The discussed results suggest that: 1) maxicircles may be intrinsically heterogeneous (at least in some Leishmania species); 2) different maxicircle classes may coexist within a single kinetoplast (since the strains of L. m. amazonensis used by Lee et al. were clonal); 3) maxicircle classes may have different divergent region structure and even different sequences of some genes; 4) a switch of the predominant maxicircle class accompanied by shifts in the abundance of minicircle classes might lead to alteration of editing patterns; 5) the maxicircle and minicircle dynamics might represent a novel mechanism regulating the kinetoplast gene expression. These hypotheses provide a new outlook on the kinetoplast genome expression and, therefore, deserve rigorous testing.

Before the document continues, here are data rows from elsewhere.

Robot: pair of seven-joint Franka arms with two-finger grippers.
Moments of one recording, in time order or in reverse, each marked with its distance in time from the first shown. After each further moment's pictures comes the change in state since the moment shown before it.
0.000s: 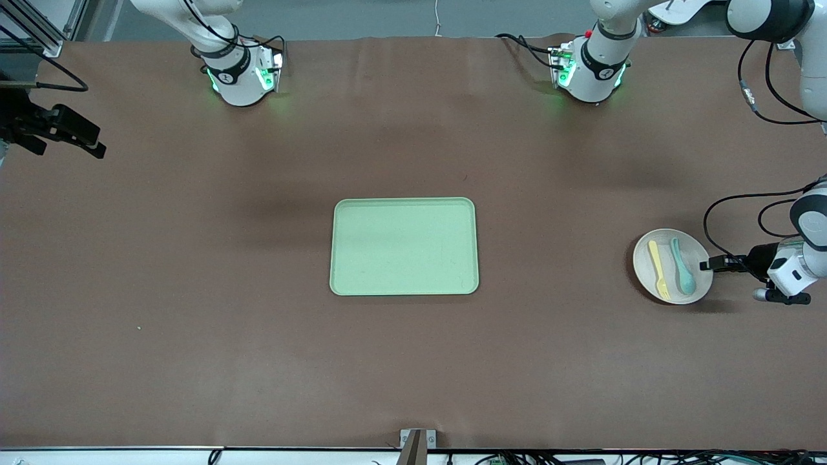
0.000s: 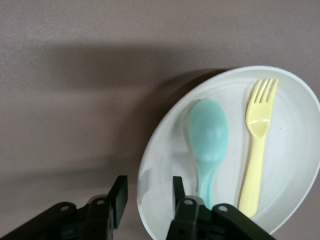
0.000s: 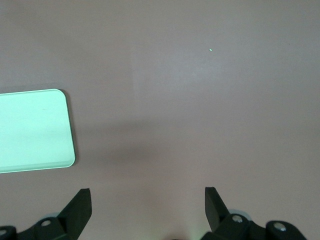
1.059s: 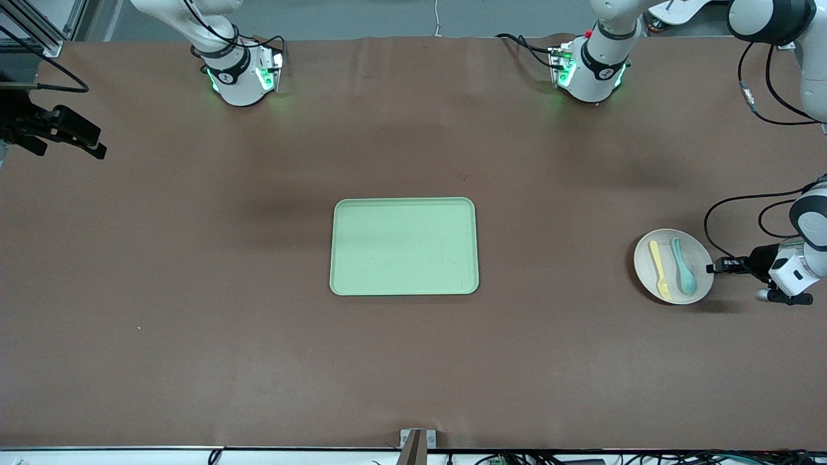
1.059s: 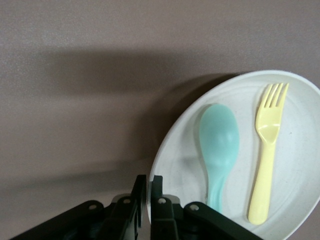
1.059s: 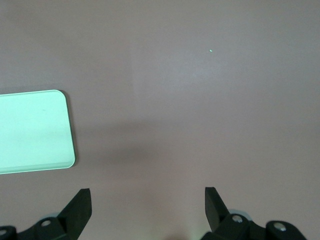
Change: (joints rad) left arm 0.016 0.009 -0.007 0.003 0.000 0.024 0.017; right arm 0.000 0.000 0.000 -0.003 0.000 0.008 0.000
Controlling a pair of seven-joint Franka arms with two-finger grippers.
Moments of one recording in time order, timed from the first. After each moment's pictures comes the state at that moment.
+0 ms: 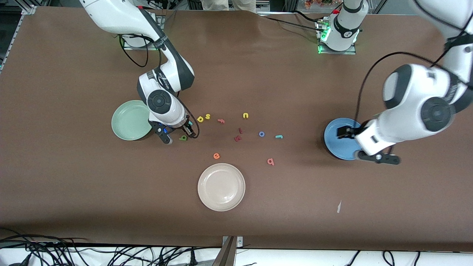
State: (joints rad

We hypothesize that a switch of the predominant maxicircle class may take place during the promastigote-amastigote differentiation and under drug pressure. The data discussed here, although ambiguous and incomplete, suggest that a novel regulatory mechanism may operate in the kinetoplasts. Subsequent studies will either confirm the coexistence of radically different maxicircle classes within the same kinetoplast or provide an alternative explanation for the observed kinetoplast DNA alterations.